I think we need to plan now for a serious effort to get agriculture back into balance with the environment. I am not arguing for everything to be produced organically because it is not yet possible to grow every crop by organic methods and still succeed in feeding the planet. It is, however, completely possible to start changing the way we produce and consume to ensure that it matches the seasons better and make sure that much larger amounts of UK food production is done by planting smaller areas of a greater variety of crops in any one farm and using a lot more crop rotation. Internationally it is also thoroughly possible to move away from giant industrial palm oil plantations or idiotic schemes to mass produce biofuel. Forrests that have been cut down to grow these damaging crops can be turned into varied orchards containing a mixture of highly productive nut and fruit trees and generate more income and more security for countries with a high level of dependence on agricultural production. This kind of agriculture won't replace the rain forest but it will protect the soil and provide a much wider variety of habitats for wildlife.
We therefore need to redirect any UK aid money so that it only helps foster sustainable long term agricultural methods. At home we need to do exactly the same with agricultural subsidies. If the UK has to be out of the EU then we need to make sure that we radically redirect taxpayers' money into smaller farms to help them adapt to more sustainable ways of producing food.

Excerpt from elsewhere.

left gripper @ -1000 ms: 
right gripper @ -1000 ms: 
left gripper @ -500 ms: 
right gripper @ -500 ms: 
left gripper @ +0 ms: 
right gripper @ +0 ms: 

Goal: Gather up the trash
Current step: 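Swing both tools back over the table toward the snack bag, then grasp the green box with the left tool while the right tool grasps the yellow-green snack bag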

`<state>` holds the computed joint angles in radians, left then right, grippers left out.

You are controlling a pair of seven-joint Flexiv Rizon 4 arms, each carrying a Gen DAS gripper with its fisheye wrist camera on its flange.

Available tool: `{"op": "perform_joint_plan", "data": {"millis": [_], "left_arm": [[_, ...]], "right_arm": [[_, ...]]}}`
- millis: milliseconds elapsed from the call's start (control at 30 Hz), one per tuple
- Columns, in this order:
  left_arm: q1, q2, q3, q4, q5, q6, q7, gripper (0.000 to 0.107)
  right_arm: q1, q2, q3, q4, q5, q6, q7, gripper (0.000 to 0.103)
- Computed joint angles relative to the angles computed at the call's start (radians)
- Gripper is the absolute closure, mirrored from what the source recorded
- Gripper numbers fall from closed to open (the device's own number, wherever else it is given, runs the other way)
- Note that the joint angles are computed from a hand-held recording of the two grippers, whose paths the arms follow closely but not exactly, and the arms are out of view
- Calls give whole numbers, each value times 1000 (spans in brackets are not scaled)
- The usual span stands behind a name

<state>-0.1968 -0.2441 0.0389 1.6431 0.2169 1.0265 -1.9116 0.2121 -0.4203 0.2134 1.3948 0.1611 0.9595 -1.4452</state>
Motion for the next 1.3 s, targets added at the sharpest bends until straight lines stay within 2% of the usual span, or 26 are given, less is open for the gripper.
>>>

If we remain in the organisation then we need to see EU farming subsidies moved away from giving free money to wealthy landowners to mass produce chemical soaked crops. A lot of land in the UK can't be farmed without subsidies from the taxpayer. The public therefore has a right to ask that its taxes are only used to pay for looking after land properly and not wasted on gifts to very large landowners. We need to be paying for improved practices and sustainable approaches and gradually moving away from high risk energy negative farming.
The risks generated by highly vulnerable large scale agriculture are going to be one of the key challenges of the next few decades. I believe that they represent an even bigger challenge than climate change. Most people have at least heard about that challenge and understand something of what needs to be done. Very few people have even begun to worry about the full extent of the risks associated with industrial agriculture. It is time we started to become more aware of those risks and to change UK farming policies to start to tackle them.